• [Task requirements] The entries are to be output in full, word for word.

<<<<

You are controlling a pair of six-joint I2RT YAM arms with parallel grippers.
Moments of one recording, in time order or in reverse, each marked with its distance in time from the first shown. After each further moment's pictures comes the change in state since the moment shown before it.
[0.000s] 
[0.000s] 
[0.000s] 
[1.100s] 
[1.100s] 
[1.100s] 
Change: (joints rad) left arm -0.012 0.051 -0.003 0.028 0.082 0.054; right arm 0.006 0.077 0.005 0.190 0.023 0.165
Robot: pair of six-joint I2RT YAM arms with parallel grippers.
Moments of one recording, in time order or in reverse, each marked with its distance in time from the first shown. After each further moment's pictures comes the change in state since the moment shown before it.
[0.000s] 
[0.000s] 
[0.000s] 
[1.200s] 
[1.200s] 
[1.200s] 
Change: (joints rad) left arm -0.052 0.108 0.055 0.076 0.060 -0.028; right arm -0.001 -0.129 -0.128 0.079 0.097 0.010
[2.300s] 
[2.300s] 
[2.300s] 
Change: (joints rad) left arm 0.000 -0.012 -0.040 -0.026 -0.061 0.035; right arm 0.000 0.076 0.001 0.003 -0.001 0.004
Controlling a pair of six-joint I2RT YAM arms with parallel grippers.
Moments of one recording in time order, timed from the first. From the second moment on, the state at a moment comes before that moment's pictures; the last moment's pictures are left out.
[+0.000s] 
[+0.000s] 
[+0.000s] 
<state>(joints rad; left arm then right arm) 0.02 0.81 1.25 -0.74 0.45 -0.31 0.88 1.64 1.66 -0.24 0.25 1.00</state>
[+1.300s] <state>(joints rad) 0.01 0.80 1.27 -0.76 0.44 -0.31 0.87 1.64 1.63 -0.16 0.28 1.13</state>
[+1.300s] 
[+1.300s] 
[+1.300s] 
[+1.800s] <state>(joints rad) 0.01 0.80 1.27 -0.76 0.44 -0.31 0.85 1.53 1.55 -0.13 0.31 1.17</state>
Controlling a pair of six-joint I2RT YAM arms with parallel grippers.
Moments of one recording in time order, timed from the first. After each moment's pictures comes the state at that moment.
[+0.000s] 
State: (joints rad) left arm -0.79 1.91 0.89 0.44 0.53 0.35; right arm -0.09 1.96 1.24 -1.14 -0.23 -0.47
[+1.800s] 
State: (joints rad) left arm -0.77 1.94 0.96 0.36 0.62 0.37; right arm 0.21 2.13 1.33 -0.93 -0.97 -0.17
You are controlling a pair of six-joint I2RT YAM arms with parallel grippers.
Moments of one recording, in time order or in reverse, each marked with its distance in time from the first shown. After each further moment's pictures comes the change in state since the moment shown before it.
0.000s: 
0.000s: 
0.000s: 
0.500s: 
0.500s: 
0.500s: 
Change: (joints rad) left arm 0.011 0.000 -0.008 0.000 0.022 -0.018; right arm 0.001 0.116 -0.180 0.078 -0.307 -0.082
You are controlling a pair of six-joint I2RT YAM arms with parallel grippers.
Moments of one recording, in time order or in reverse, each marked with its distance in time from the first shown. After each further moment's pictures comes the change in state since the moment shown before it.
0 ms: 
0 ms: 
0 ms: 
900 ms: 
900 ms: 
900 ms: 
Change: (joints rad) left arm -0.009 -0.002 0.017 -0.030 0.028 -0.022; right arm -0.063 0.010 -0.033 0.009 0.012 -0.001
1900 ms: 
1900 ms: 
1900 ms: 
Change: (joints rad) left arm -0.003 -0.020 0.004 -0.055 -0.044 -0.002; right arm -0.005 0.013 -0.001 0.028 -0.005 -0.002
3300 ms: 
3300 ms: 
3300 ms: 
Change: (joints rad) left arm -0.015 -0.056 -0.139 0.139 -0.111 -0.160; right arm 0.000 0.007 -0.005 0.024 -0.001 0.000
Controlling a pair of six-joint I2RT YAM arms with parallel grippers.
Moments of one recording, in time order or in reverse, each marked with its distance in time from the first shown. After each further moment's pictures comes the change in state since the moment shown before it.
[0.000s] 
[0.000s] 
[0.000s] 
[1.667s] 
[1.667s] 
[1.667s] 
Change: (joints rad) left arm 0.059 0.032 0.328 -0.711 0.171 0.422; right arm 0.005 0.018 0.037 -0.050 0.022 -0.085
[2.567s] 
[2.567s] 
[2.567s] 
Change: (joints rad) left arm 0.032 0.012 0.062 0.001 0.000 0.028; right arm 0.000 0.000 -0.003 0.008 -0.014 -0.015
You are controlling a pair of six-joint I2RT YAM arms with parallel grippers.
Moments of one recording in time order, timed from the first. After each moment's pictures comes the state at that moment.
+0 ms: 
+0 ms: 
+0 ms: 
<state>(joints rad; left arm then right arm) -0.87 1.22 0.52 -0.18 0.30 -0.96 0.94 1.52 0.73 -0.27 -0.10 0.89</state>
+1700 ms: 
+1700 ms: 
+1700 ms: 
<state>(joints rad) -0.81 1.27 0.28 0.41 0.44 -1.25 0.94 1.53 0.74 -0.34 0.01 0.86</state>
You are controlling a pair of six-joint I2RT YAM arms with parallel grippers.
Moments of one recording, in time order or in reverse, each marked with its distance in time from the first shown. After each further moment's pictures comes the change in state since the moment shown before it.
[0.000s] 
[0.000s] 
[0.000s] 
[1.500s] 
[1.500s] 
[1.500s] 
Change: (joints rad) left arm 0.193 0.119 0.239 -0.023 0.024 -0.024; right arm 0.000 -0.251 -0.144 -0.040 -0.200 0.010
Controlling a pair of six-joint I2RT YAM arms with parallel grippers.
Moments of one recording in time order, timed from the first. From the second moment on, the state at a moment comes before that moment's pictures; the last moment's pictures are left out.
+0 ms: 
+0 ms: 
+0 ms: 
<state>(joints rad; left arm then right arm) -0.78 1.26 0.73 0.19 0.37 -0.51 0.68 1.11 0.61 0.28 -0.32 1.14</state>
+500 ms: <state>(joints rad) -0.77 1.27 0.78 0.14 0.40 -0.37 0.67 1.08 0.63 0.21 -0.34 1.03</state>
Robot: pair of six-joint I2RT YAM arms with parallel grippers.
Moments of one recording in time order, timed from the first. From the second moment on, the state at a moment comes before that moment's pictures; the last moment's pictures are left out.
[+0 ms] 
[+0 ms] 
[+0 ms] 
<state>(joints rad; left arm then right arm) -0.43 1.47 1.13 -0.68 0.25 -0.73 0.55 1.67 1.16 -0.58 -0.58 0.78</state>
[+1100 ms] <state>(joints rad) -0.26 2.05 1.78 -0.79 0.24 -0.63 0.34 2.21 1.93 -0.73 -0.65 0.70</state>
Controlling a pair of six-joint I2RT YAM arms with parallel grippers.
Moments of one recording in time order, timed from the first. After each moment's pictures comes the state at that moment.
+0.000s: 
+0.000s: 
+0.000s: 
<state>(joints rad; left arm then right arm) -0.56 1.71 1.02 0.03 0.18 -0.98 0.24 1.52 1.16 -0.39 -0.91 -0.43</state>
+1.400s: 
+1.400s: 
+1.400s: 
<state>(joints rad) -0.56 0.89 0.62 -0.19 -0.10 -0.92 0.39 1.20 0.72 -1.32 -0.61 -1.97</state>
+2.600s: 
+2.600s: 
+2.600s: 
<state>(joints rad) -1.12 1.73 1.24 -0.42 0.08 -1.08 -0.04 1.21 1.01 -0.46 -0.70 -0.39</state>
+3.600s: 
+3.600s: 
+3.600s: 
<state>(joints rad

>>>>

• [Output of the exercise]
You are controlling a pair of six-joint I2RT YAM arms with parallel grippers.
Moments of one recording, in time order or in reverse, each marked with its distance in time from the first shown. After each further moment's pictures comes the change in state since the moment shown before it.
[0.000s] 
[0.000s] 
[0.000s] 
[1.100s] 
[1.100s] 
[1.100s] 
Change: (joints rad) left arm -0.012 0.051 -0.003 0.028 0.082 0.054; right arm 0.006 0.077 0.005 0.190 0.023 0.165
Robot: pair of six-joint I2RT YAM arms with parallel grippers.
Moments of one recording, in time order or in reverse, each marked with its distance in time from the first shown. After each further moment's pictures comes the change in state since the moment shown before it.
[0.000s] 
[0.000s] 
[0.000s] 
[1.200s] 
[1.200s] 
[1.200s] 
Change: (joints rad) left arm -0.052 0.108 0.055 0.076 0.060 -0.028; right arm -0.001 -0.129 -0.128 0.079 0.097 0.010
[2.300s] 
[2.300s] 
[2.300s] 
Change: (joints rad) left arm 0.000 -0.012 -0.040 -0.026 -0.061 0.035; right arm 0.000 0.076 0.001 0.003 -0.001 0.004
Controlling a pair of six-joint I2RT YAM arms with parallel grippers.
Moments of one recording in time order, timed from the first. From the second moment on, the state at a moment comes before that moment's pictures; the last moment's pictures are left out.
[+0.000s] 
[+0.000s] 
[+0.000s] 
<state>(joints rad; left arm then right arm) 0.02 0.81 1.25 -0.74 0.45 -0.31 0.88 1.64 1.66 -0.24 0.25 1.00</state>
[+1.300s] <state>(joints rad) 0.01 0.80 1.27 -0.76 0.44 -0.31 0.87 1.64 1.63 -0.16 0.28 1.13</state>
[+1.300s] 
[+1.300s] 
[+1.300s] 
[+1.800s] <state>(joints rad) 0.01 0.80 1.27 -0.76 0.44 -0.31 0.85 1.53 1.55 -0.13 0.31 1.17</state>
Controlling a pair of six-joint I2RT YAM arms with parallel grippers.
Moments of one recording in time order, timed from the first. After each moment's pictures comes the state at that moment.
[+0.000s] 
State: (joints rad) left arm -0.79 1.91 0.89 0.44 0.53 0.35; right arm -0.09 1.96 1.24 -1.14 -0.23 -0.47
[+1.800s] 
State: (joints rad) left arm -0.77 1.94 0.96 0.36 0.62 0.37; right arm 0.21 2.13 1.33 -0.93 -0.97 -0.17
You are controlling a pair of six-joint I2RT YAM arms with parallel grippers.
Moments of one recording, in time order or in reverse, each marked with its distance in time from the first shown. After each further moment's pictures comes the change in state since the moment shown before it.
0.000s: 
0.000s: 
0.000s: 
0.500s: 
0.500s: 
0.500s: 
Change: (joints rad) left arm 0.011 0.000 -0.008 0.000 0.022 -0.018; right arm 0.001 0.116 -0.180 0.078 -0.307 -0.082
You are controlling a pair of six-joint I2RT YAM arms with parallel grippers.
Moments of one recording, in time order or in reverse, each marked with its distance in time from the first shown. After each further moment's pictures comes the change in state since the moment shown before it.
0 ms: 
0 ms: 
0 ms: 
900 ms: 
900 ms: 
900 ms: 
Change: (joints rad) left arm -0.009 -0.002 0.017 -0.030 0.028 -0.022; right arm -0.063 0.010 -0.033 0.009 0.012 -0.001
1900 ms: 
1900 ms: 
1900 ms: 
Change: (joints rad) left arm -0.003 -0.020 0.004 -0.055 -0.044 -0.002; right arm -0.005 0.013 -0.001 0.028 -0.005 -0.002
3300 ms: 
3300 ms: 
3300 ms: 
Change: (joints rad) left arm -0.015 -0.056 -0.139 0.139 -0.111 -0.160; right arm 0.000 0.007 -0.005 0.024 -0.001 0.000
Controlling a pair of six-joint I2RT YAM arms with parallel grippers.
Moments of one recording, in time order or in reverse, each marked with its distance in time from the first shown. After each further moment's pictures comes the change in state since the moment shown before it.
[0.000s] 
[0.000s] 
[0.000s] 
[1.667s] 
[1.667s] 
[1.667s] 
Change: (joints rad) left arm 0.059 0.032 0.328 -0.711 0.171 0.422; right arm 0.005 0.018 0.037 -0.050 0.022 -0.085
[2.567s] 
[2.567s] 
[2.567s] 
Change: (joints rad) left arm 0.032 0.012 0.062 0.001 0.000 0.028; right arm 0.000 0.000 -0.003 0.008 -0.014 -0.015
You are controlling a pair of six-joint I2RT YAM arms with parallel grippers.
Moments of one recording in time order, timed from the first. After each moment's pictures comes the state at that moment.
+0 ms: 
+0 ms: 
+0 ms: 
<state>(joints rad; left arm then right arm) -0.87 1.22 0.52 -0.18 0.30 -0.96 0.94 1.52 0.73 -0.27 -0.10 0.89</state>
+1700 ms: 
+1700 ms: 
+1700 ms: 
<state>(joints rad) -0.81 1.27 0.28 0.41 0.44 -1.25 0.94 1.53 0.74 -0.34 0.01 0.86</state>
You are controlling a pair of six-joint I2RT YAM arms with parallel grippers.
Moments of one recording, in time order or in reverse, each marked with its distance in time from the first shown. After each further moment's pictures comes the change in state since the moment shown before it.
[0.000s] 
[0.000s] 
[0.000s] 
[1.500s] 
[1.500s] 
[1.500s] 
Change: (joints rad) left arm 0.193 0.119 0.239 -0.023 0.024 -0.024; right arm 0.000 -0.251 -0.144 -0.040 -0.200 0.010
Controlling a pair of six-joint I2RT YAM arms with parallel grippers.
Moments of one recording in time order, timed from the first. From the second moment on, the state at a moment comes before that moment's pictures; the last moment's pictures are left out.
+0 ms: 
+0 ms: 
+0 ms: 
<state>(joints rad; left arm then right arm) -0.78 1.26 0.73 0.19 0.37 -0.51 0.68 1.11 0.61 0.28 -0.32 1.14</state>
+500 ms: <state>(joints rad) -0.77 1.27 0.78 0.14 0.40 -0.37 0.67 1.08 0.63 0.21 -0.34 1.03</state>
Robot: pair of six-joint I2RT YAM arms with parallel grippers.
Moments of one recording in time order, timed from the first. From the second moment on, the state at a moment comes before that moment's pictures; the last moment's pictures are left out.
[+0 ms] 
[+0 ms] 
[+0 ms] 
<state>(joints rad; left arm then right arm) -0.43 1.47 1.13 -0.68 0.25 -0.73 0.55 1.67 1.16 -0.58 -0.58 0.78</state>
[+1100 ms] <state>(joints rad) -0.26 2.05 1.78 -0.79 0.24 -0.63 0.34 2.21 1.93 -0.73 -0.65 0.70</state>
Controlling a pair of six-joint I2RT YAM arms with parallel grippers.
Moments of one recording in time order, timed from the first. After each moment's pictures comes the state at that moment.
+0.000s: 
+0.000s: 
+0.000s: 
<state>(joints rad; left arm then right arm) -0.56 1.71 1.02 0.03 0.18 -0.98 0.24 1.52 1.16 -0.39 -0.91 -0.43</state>
+1.400s: 
+1.400s: 
+1.400s: 
<state>(joints rad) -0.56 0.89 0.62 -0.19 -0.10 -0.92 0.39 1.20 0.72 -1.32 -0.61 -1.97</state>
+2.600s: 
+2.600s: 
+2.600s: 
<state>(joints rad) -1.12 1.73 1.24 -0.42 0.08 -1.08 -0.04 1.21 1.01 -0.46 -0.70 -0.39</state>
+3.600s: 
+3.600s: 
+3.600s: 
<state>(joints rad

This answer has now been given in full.